What is being asked -
Would you pull out every line of the material that contains the string "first"?

Given information -
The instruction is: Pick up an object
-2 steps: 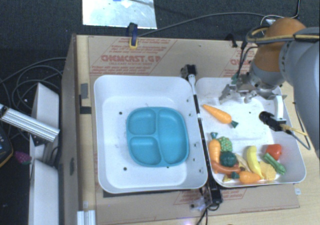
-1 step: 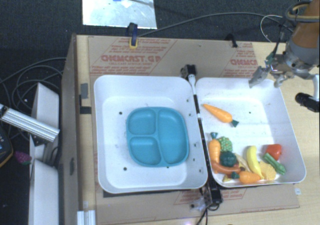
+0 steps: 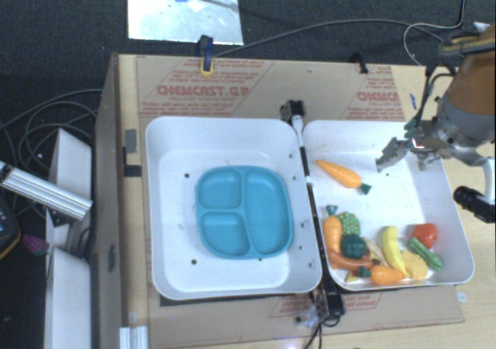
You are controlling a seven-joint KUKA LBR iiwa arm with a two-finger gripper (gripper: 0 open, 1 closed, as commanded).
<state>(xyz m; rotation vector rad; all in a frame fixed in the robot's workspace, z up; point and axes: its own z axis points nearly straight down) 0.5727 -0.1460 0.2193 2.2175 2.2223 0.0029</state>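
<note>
A toy carrot [image 3: 339, 174] with a green stub lies alone in the back half of the right bin [image 3: 434, 184]. At that bin's front sits a pile of toy food: another carrot [image 3: 332, 235], a dark green broccoli [image 3: 354, 247], a yellow banana [image 3: 391, 249], a red pepper [image 3: 424, 233] and a corn cob [image 3: 415, 265]. My gripper [image 3: 394, 153] hangs over the back right part of this bin, to the right of the lone carrot and apart from it. I see nothing in its grasp.
The left bin [image 3: 167, 153] holds a blue divided plate [image 3: 242, 210]. A black rail [image 3: 307, 184] runs between the two bins. Cardboard [image 3: 232, 84] lines the bench behind them, with cables trailing over it.
</note>
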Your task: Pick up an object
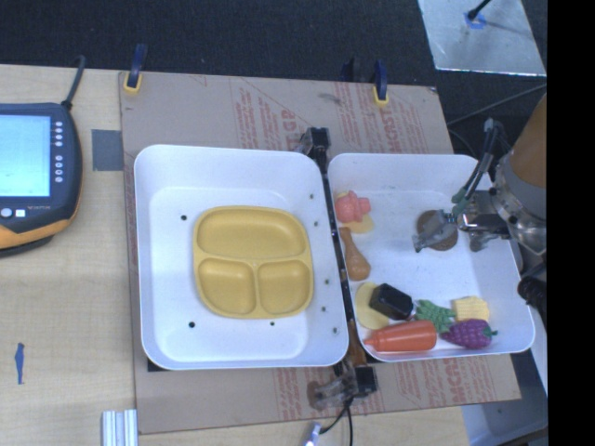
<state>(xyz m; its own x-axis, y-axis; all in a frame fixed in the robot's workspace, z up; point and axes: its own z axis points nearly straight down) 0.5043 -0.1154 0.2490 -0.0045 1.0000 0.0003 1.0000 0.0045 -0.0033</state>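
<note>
My gripper (pixel 457 235) hangs over the right bin (pixel 400 170), in its upper right part, open with only bare white floor showing between its fingers. Toy foods lie to its left and below it. A pink toy (pixel 351 208) and a brown drumstick (pixel 354 258) sit along the bin's left wall. A black block (pixel 391 300) rests on a yellow disc (pixel 367 307). An orange carrot (pixel 403 338), a green piece (pixel 433 313), a yellow corn (pixel 470 308) and purple grapes (pixel 469 334) crowd the front edge. None of them touches the gripper.
The left bin (pixel 167 179) holds a yellow divided plate (pixel 253 259). A teach pendant (pixel 35 175) lies on the bench at the far left. Clamps (pixel 319 140) join the bins at the middle seam.
</note>
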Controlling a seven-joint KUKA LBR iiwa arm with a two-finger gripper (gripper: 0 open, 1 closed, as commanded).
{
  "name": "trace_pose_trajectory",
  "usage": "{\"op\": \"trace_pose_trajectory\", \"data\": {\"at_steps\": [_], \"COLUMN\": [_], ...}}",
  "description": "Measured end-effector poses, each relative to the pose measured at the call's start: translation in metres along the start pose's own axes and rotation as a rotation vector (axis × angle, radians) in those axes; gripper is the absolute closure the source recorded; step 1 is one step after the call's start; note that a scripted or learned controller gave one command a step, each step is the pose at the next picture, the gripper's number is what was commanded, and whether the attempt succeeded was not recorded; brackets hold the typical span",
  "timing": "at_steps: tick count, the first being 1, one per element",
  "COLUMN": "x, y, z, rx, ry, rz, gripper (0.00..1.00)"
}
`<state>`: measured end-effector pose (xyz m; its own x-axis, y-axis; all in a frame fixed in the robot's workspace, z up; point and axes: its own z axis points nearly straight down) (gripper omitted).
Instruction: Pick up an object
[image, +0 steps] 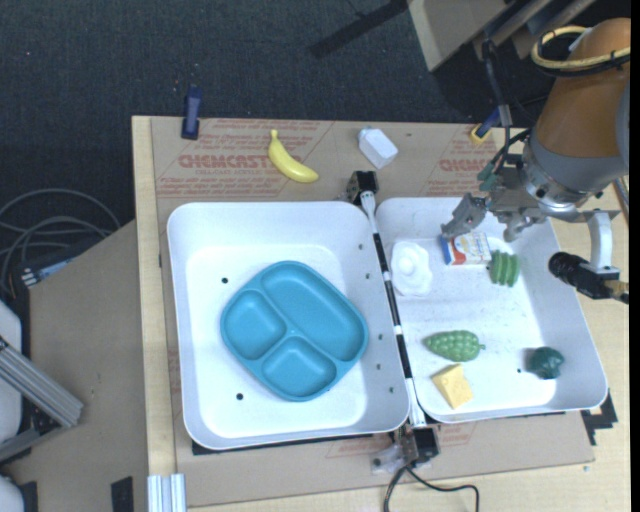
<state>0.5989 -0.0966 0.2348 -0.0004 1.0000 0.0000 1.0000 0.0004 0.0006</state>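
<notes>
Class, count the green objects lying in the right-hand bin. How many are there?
3: a striped green one beside the gripper, a bumpy one mid-bin, a dark one near the right wall. The arm may hide others.

A blue plastic 3-compartment tray (292, 328) lies in the left white shallow bin (195, 245). Beyond the bins, on the brown cardboard sheet (160, 300) (red lettering printed on it), rest a yellow toy banana (289, 160), a small white block (378, 147) and a dark blue marker-like stick (191, 112)
</notes>
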Motion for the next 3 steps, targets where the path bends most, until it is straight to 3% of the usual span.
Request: {"op": "trace_pose_trajectory", "data": {"at_steps": [1,2,3], "x": [-0.041,-0.041,0.051], "y": [0.025,0.026,-0.015], "z": [0.151,0.140,0.050], "rx": [0.002,-0.001,-0.001], "ry": [0.000,-0.001,0.001], "rz": [0.001,0.001,-0.002], "gripper": [0.00,1.00,1.00]}}
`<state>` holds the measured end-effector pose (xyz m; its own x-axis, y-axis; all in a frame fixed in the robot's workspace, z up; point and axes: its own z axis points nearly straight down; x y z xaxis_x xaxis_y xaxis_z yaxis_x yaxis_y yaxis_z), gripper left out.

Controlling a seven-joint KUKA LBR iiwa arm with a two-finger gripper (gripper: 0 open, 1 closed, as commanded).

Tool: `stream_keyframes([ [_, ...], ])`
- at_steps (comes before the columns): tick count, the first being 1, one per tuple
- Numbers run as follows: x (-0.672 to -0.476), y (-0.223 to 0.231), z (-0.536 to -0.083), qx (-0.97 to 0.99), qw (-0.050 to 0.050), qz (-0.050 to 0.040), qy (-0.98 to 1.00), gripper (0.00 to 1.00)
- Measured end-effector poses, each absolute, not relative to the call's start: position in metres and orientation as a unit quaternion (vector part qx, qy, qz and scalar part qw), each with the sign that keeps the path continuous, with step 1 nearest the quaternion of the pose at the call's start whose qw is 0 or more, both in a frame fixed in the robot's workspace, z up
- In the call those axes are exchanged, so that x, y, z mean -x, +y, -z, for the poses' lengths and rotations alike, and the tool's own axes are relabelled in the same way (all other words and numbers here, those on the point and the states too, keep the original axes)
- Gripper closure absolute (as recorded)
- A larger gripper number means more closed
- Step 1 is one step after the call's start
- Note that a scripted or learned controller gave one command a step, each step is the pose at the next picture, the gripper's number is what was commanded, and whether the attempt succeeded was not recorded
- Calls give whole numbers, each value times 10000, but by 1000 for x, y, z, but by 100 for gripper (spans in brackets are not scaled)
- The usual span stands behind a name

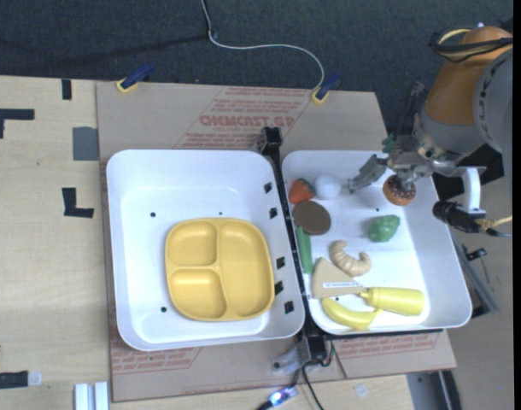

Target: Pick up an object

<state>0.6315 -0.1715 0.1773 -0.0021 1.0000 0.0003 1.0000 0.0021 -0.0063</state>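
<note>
Nearest the camera, along the right bin's (453, 301) front wall, lie a banana (350, 316) and a yellow-handled knife (389, 296), touching each other, with a tan wedge (327, 273) just behind. Beside them in the left bin (132, 229) sits a yellow divided plate (218, 268). Further back in the right bin come a curled beige shrimp-like piece (350, 259), a green lump (383, 227), a brown disc (312, 218), an orange piece (301, 190) and a white ball (327, 187). Farthest, near the back right corner, the gripper (403, 171) hangs just over a small brown round object (400, 191). I cannot tell whether the fingers are open or closed, nor whether they grip it. If that brown piece is the target, a good grasp likely means centring straight over it, descending fully, and keeping clear of the bin wall beside it before closing.
</note>
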Motion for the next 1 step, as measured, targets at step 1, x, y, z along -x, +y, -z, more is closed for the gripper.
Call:
stream_keyframes([
  [1,-629,-170,-112,7062,27,-25,-7080,0],
])
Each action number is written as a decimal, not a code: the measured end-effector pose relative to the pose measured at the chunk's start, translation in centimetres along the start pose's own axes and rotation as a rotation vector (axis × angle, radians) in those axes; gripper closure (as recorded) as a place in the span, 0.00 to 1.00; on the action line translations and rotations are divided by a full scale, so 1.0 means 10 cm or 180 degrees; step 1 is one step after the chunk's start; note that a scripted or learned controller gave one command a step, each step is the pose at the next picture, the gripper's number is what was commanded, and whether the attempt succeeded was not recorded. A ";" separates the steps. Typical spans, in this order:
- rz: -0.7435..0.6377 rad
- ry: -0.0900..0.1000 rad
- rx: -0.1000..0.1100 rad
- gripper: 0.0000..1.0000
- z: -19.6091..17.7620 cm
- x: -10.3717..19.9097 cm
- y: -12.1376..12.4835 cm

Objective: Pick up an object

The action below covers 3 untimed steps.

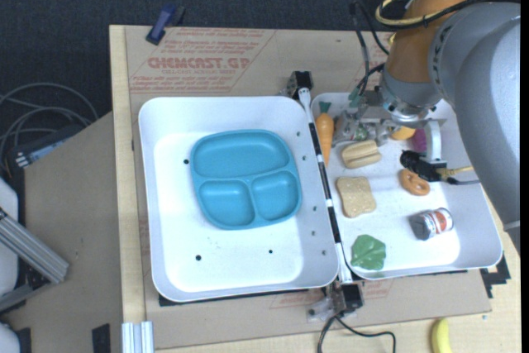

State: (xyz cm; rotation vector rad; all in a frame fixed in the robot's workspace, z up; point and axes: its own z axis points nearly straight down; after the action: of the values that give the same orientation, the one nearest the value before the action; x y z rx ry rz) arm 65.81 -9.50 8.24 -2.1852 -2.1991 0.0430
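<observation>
My gripper [361,128] hangs low over the back of the right bin [467,240], just above a tan bread roll [361,154]. An orange carrot [324,129] lies to its left against the bin wall. Also in this bin are a square piece of toast [355,196], a green leaf [369,251], a small can [431,223] on its side and an orange ring-shaped piece [415,183]. A purple item [421,137] and a yellow item [403,132] are partly hidden behind the wrist. I see nothing held.
The left bin [157,145] holds a blue divided plate [245,178]. A yellow object [440,336] lies on the bench at the front right, and a blue object [164,23] at the bench's back left corner. The arm covers the right bin's far right.
</observation>
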 end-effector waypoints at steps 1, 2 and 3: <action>0.0016 -0.0020 -0.0093 0.00 -0.02 -0.65 -0.05; 0.0018 -0.0028 -0.0152 0.00 -0.03 -0.47 0.08; 0.0014 -0.0037 -0.0178 1.00 -0.17 -0.47 0.10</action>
State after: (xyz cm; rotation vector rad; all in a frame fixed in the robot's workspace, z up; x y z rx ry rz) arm 66.89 -14.18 9.81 -2.2240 -2.2281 -0.0058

Written response -
  "timing": "at_steps: tick count, the first being 1, one per element",
- at_steps (comes before the columns): tick count, the first being 1, one per tuple

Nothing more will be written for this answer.